PDF(Pubmed)
Abstract:
Interleukin-2 receptor alpha (IL2RA) defect (OMIM- # 606367) is an immune disease where affected patients are vulnerable to developing recurrent microbial infections in addition to lymphadenopathy and dermatological manifestations. This condition is known to be caused by pathogenic variants in the IL2RA gene, which are inherited in an autosomal recessive fashion. In this case report, we present a patient with IL2RA defect from Saudi Arabia who presented with chronic diarrhea, poor weight gain, mild villous atrophy, malnutrition, hepatomegaly, nonspecific inflammation, and an eczematous skin rash. His genetic analysis revealed a novel, homozygous, and likely pathogenic variant, that is, c.504 C>A (Cys168Ter), located in the exon 4of the IL2RA gene, which was inherited from his parents in an autosomal recessive mode of inheritance. This variant produces a 272-amino-acid shorter IL2RA protein chain, which most likely becomes degraded in the cytosol. Thus, we assume that the c.504 C>A is a null allele that abolishes the synthesis of IL2RA, malforms the IL-2 receptor complex, and eventually causes immunodeficiency manifestations. To our knowledge, this is the first time a person with IL2RA defect has shown signs of granulomatous hepatitis on a liver biopsy.
摘要:
白细胞介素-2受体α(IL2RA)缺陷(0MIMM-#606367)是一种免疫疾病,其中受影响的患者除了淋巴结病和皮肤病表现之外还容易发生复发性微生物感染。
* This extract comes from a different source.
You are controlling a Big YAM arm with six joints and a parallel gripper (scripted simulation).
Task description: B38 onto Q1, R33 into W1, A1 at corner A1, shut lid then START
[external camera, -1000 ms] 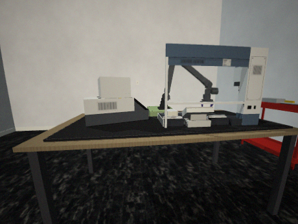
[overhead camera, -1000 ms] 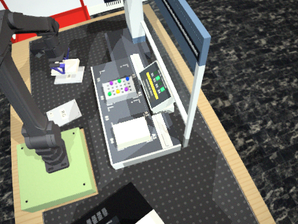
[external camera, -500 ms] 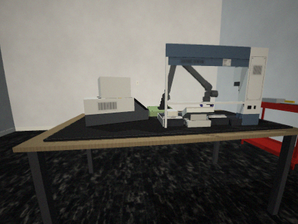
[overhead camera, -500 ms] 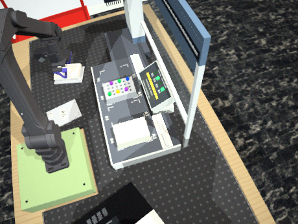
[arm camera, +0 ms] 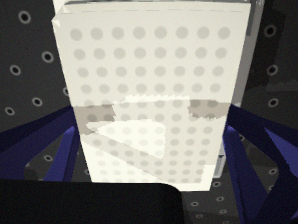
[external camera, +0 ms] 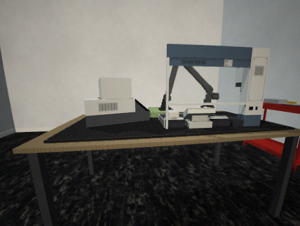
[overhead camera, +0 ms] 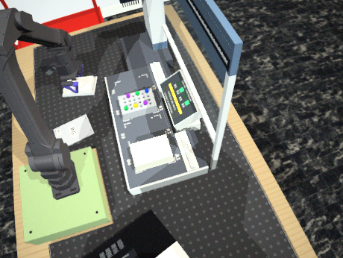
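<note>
Right now the grey nest is 20 mm below my hand. The rest, counted from my hand: white deep-well block: 190 mm ahead, 460 mm to the right, 50 mm above; tube cooling block: 210 mm ahead, 240 mm to the right, 50 mm above; regrip nest: 60 mm behind, 220 mm to the right, 20 mm below.
</note>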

已知这种情况是由IL2RA基因的致病变体引起的,以常染色体隐性方式遗传。在这个案例报告中,我们介绍了一位来自沙特阿拉伯的IL2RA缺陷患者,他表现为慢性腹泻,体重增加不良,轻度绒毛萎缩,营养不良,肝肿大,非特异性炎症,还有湿疹性皮疹.他的基因分析揭示了一部小说,纯合子,和可能的致病变异,也就是说,c.504C>A(Cys168Ter),位于IL2RA基因的外显子4,是以常染色体隐性遗传方式遗传他的父母.该变体产生272个氨基酸的较短IL2RA蛋白链,最有可能在细胞质中降解。因此,我们假设c.504C>A是一个无效等位基因,它消除了IL2RA的合成,畸形IL-2受体复合物,并最终导致免疫缺陷表现。据我们所知,这是IL2RA缺陷患者首次在肝活检中显示肉芽肿性肝炎的迹象.